> [PROBLEM DESCRIPTION] Go through the entries below and work out how many lines include "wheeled". Answer with the number only.

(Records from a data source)
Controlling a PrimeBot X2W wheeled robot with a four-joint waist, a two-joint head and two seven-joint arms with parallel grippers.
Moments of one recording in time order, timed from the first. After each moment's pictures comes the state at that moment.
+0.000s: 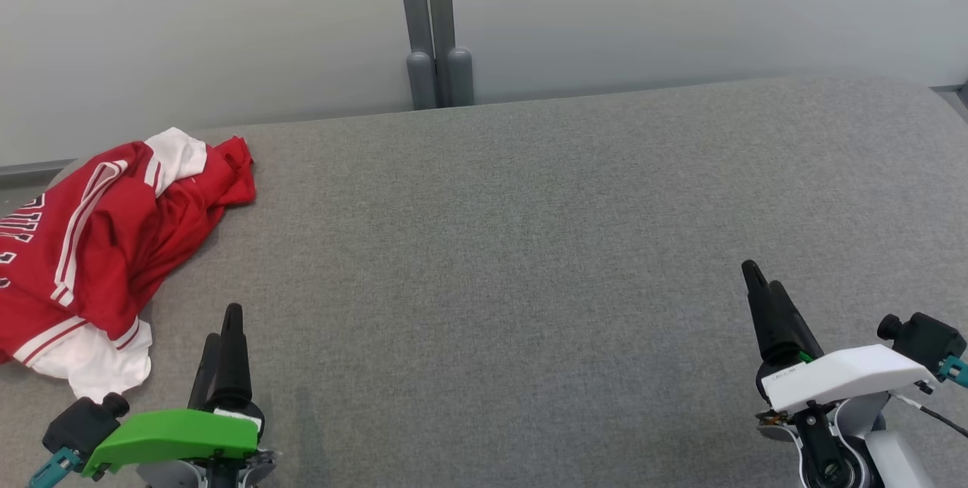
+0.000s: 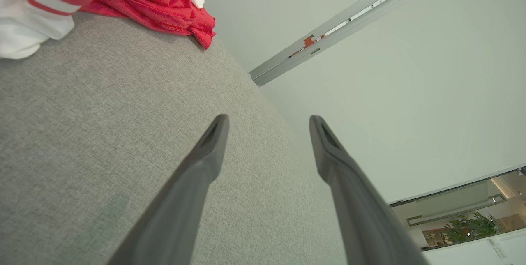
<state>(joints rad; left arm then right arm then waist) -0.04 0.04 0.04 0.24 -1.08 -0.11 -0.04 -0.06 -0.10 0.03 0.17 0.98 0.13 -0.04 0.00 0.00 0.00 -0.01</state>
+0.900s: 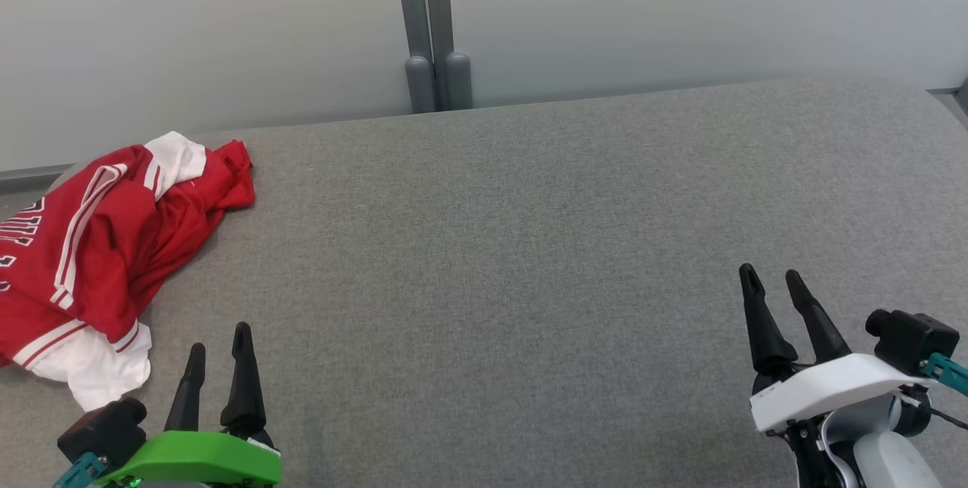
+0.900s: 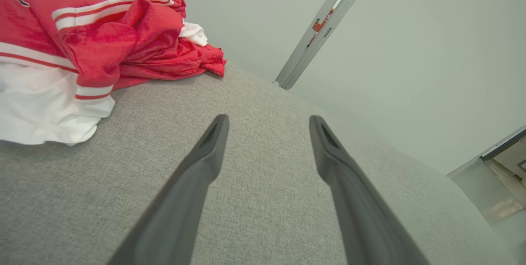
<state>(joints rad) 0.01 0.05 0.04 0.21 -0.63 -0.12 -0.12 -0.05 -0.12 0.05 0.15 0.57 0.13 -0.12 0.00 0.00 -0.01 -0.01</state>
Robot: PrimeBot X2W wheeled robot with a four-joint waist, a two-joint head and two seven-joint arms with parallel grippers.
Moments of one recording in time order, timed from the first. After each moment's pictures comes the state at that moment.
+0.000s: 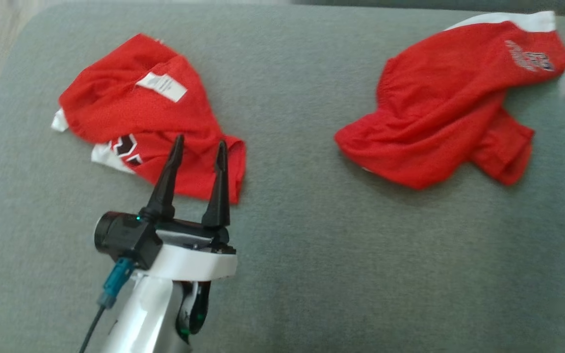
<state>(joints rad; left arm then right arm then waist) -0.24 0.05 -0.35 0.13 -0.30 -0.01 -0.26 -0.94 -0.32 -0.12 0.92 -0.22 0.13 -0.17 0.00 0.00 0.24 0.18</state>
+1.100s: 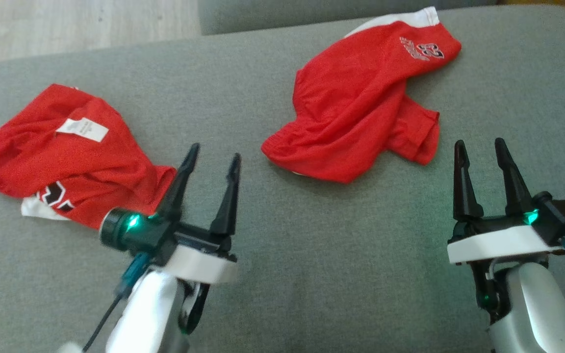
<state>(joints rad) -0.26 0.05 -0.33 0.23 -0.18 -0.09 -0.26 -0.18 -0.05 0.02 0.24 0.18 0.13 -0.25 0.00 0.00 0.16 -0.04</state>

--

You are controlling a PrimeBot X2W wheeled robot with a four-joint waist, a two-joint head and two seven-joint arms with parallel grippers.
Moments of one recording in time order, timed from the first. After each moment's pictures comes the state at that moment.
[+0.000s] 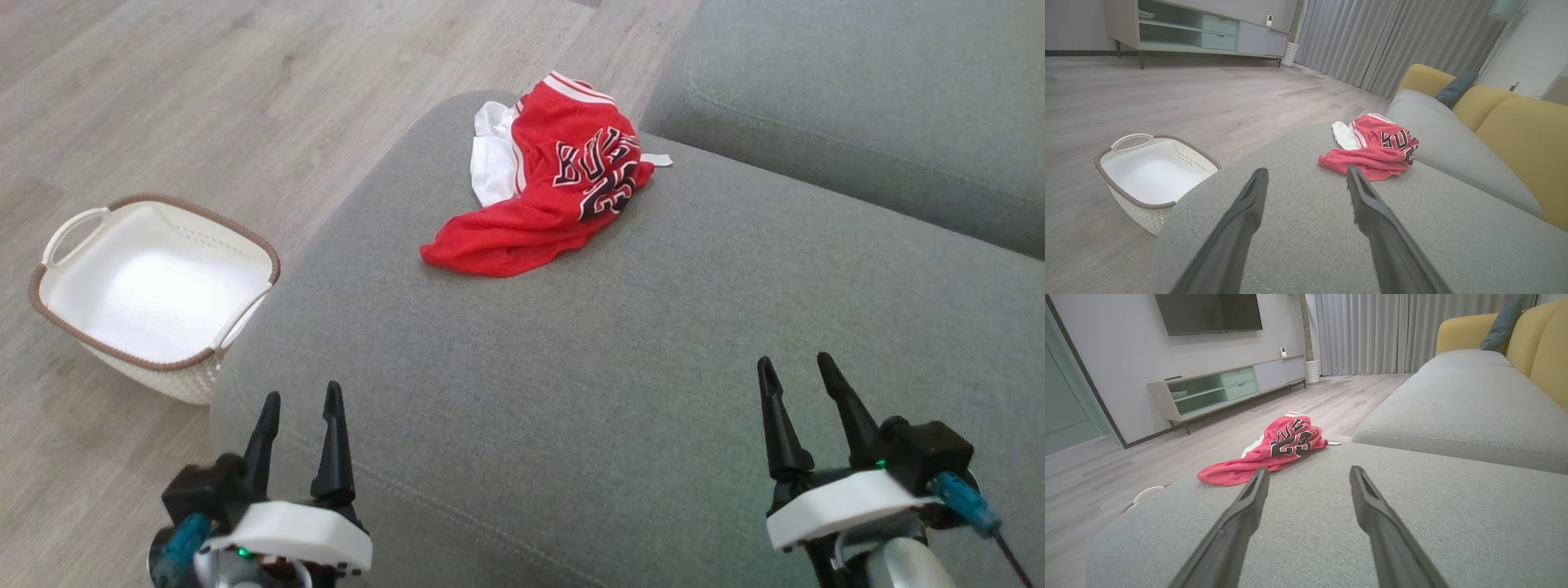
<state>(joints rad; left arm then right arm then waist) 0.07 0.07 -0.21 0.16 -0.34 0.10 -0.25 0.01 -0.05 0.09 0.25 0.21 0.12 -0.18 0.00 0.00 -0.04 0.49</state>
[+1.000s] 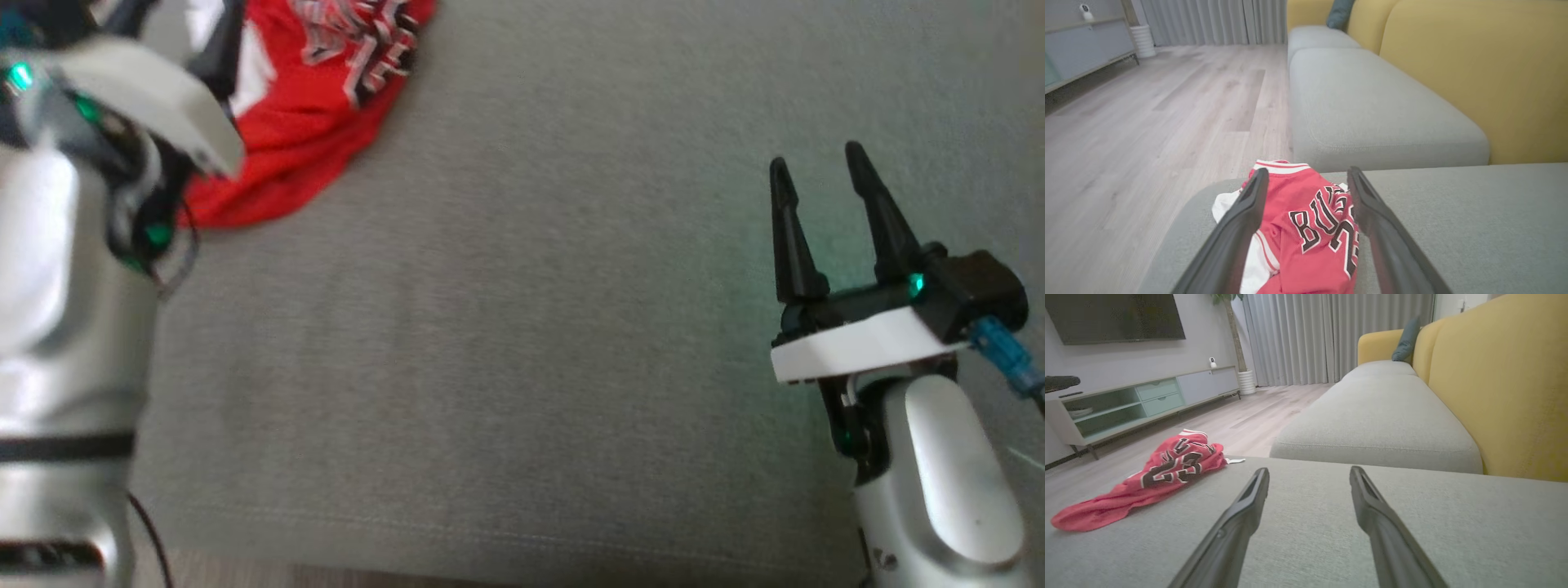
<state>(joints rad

> [EXPECTED ANSWER] 3